**RECORDED INFORMATION:**
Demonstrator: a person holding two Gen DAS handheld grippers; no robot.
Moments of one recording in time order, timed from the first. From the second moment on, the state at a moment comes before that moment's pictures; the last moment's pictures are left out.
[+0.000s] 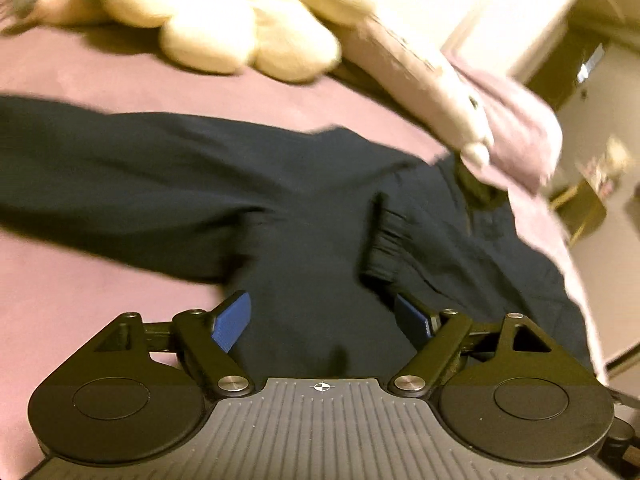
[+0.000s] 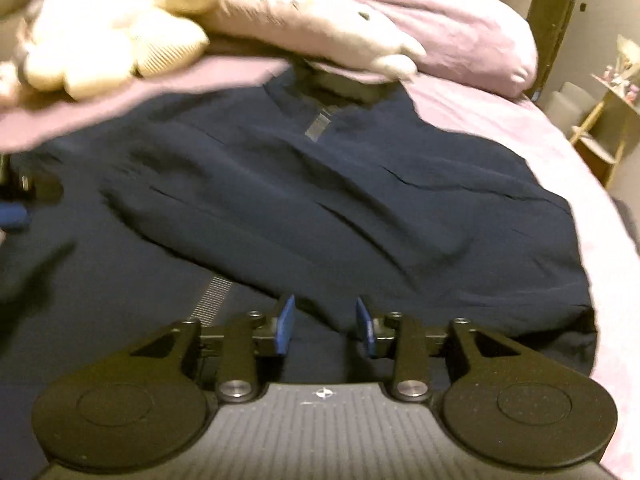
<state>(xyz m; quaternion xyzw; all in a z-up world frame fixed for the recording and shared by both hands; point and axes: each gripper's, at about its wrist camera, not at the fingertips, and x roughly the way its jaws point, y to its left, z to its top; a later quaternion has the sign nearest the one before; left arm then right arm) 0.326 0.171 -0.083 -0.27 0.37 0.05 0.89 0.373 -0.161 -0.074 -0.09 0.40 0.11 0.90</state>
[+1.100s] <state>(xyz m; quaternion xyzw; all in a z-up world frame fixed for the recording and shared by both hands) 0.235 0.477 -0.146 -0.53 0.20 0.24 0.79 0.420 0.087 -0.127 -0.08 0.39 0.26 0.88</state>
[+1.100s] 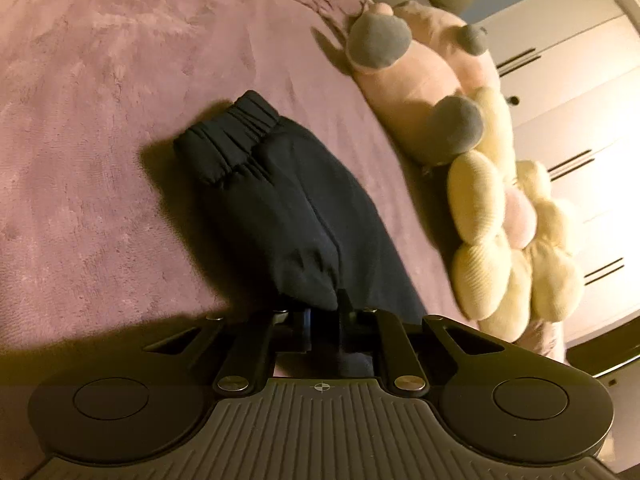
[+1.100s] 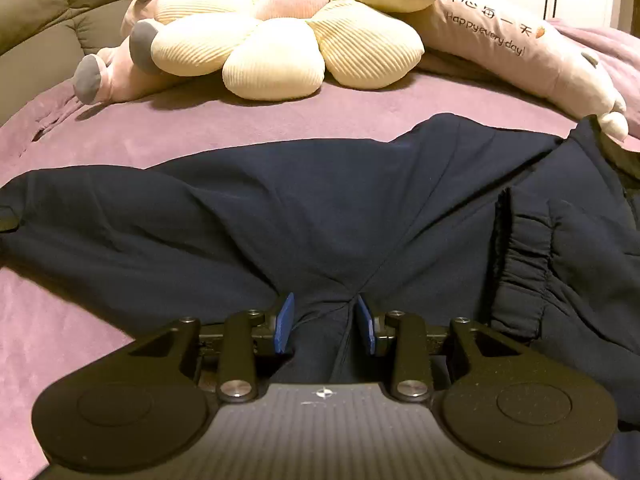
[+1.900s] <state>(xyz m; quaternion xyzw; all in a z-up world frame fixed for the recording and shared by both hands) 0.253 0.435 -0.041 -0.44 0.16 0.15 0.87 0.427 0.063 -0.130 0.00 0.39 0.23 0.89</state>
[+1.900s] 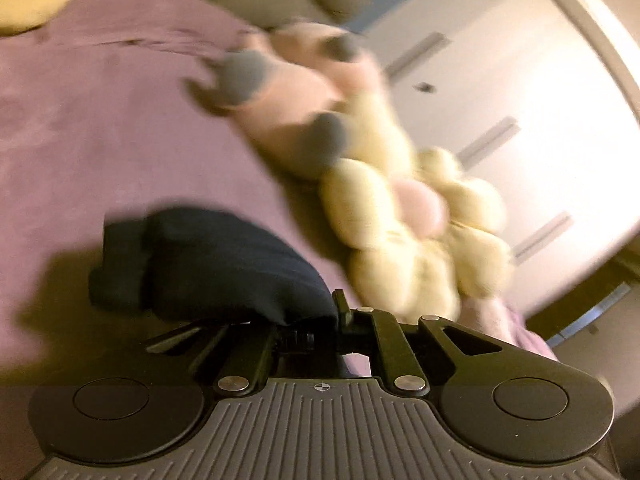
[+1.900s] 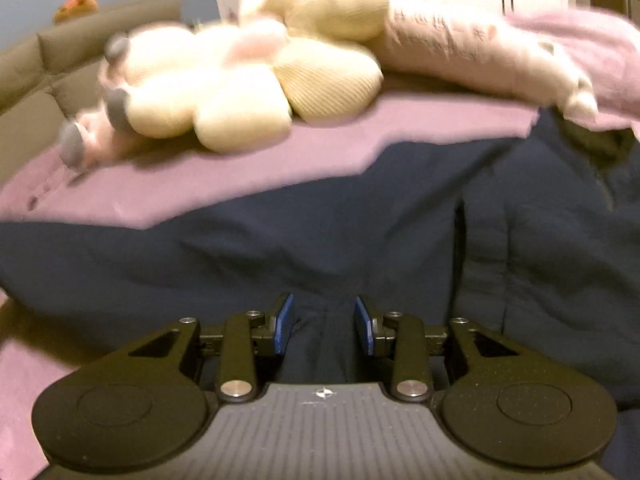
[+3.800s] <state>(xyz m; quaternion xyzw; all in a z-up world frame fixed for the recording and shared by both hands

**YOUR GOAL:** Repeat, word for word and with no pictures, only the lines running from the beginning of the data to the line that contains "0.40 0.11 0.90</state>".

**SOLUTION FOR THIS PROBLEM:**
Demonstrator: a person holding two Gen DAS handheld grippers; no robot.
Moments of one recording in time order, timed from the first. From the second moment on, the state at a moment comes before that moment's pictures; the last moment's pictures are left out.
[+0.000s] 
[+0.000s] 
<state>(xyz m; quaternion xyzw; all in a z-up world frame fixed for the recording and shared by both hands; point and axes: each gripper's, at about its wrist camera, not at the fingertips, and x roughly the way its jaws point, y to its left, z to its top; a later quaternion has the sign nearest the one before; left arm then right arm) 0.326 0.171 -0.083 -0.27 0.37 0.05 0.89 0.373 -0.161 -0.074 -0.09 0.40 0.11 0.90</state>

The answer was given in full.